=== GIVEN ENTRIES ===

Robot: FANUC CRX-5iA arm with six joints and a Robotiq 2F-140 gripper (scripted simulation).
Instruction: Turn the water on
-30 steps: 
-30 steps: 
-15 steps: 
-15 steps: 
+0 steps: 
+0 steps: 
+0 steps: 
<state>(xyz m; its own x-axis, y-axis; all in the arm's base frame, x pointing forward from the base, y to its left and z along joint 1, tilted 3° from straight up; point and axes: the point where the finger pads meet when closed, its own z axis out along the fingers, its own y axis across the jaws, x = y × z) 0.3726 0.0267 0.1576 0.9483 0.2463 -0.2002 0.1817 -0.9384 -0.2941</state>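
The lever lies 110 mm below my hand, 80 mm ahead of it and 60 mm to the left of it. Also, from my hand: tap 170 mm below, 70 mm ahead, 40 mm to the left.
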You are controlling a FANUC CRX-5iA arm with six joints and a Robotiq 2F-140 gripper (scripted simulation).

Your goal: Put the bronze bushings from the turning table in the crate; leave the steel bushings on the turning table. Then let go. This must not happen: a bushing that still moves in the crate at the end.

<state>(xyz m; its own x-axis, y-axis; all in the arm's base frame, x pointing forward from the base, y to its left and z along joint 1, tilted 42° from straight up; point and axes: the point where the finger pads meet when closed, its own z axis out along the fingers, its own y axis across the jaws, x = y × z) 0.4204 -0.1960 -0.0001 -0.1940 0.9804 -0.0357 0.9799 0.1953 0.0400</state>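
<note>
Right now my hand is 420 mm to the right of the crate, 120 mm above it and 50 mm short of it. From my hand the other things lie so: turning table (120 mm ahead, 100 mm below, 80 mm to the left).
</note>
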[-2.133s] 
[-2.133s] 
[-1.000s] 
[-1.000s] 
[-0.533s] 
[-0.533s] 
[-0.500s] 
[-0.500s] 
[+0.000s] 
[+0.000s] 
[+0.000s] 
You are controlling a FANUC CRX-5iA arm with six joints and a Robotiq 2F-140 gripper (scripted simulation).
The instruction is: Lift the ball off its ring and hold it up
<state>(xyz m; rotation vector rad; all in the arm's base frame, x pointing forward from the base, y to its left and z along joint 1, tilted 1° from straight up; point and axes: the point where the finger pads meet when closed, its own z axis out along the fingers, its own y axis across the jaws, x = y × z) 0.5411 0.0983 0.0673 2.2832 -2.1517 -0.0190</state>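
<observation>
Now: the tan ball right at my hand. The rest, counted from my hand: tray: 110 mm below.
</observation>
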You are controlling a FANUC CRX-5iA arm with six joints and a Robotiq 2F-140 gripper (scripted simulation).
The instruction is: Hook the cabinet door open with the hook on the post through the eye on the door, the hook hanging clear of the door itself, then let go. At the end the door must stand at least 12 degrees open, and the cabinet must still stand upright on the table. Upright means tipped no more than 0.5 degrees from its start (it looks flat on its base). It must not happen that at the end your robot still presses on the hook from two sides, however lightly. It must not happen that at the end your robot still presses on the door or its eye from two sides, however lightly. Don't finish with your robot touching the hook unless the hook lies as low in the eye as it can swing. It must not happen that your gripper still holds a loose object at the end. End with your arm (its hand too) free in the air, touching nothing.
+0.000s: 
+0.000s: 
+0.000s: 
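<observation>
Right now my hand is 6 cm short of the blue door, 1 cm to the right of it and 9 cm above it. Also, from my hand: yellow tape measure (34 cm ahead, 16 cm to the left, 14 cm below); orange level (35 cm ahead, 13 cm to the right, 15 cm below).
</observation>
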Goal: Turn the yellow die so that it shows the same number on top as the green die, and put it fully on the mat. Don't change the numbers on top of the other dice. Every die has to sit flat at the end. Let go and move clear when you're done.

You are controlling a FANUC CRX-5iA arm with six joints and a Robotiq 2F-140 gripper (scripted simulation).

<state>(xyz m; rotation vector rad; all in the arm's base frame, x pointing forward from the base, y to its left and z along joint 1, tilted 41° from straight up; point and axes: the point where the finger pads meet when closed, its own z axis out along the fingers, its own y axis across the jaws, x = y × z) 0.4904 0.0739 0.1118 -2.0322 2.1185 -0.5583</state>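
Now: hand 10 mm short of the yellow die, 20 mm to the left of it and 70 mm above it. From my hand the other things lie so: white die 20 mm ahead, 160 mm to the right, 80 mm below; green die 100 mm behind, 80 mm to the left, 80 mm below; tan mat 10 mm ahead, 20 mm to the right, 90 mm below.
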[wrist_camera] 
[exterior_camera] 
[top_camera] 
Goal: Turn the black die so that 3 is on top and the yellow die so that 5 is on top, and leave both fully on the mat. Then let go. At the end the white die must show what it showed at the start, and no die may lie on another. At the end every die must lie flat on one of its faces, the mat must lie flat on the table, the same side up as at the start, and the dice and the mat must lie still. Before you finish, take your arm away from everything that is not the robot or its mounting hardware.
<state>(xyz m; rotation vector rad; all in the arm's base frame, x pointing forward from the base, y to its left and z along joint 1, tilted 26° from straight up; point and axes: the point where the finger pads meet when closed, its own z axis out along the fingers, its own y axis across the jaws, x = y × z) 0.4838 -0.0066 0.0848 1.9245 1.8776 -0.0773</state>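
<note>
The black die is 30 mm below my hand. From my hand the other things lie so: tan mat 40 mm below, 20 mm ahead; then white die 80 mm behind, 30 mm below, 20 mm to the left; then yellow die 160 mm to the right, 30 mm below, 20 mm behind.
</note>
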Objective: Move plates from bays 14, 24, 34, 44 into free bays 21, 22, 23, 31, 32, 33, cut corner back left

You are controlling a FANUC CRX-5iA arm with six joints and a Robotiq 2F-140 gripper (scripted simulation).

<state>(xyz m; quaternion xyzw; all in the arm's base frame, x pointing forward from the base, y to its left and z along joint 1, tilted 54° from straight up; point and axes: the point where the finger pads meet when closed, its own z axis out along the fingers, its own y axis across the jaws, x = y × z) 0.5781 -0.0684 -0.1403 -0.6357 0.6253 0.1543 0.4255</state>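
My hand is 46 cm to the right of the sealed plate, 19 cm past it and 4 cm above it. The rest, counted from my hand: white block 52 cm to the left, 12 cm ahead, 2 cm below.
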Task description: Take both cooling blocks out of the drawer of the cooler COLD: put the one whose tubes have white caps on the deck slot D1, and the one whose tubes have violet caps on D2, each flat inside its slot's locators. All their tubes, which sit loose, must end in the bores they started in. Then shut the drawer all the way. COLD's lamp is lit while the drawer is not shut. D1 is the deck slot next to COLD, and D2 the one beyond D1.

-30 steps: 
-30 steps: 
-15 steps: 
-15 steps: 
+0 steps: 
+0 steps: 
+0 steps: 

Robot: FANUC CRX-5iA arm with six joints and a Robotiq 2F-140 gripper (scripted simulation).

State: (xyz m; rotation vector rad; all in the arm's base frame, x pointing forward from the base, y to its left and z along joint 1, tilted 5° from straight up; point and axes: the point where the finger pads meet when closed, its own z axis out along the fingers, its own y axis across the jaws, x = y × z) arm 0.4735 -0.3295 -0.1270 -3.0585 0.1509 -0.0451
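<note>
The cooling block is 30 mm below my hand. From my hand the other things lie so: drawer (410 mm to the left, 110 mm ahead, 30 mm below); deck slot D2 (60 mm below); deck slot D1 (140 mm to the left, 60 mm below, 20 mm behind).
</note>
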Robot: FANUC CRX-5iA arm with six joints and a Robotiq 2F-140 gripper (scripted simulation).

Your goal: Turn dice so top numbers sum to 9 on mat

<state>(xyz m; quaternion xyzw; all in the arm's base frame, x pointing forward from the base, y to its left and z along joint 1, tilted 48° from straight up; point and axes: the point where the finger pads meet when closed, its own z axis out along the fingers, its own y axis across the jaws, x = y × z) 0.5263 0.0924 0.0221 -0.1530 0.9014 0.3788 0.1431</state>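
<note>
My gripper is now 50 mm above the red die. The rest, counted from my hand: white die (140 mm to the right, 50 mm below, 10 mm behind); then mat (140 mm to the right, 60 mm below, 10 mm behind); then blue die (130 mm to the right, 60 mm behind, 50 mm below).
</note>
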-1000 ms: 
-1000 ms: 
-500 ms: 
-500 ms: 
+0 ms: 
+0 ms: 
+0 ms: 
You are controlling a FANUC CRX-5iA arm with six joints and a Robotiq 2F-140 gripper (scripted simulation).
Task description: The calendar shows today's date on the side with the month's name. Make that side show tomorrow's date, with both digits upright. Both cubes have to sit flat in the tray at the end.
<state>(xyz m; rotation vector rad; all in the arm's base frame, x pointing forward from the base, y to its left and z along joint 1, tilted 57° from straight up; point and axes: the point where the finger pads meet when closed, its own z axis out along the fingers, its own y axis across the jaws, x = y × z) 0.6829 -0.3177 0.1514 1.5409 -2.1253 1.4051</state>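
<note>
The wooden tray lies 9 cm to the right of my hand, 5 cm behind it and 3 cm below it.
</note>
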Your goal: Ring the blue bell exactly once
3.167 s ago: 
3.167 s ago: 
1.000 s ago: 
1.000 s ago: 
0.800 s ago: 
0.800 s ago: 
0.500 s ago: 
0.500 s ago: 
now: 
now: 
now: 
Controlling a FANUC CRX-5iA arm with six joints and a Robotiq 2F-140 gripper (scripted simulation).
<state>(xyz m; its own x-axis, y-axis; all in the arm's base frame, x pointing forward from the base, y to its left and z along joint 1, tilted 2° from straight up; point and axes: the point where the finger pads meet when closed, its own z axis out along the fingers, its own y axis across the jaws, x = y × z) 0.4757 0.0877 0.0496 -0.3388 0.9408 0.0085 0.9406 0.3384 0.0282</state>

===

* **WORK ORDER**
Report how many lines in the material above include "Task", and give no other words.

* **YOUR SOLUTION**
2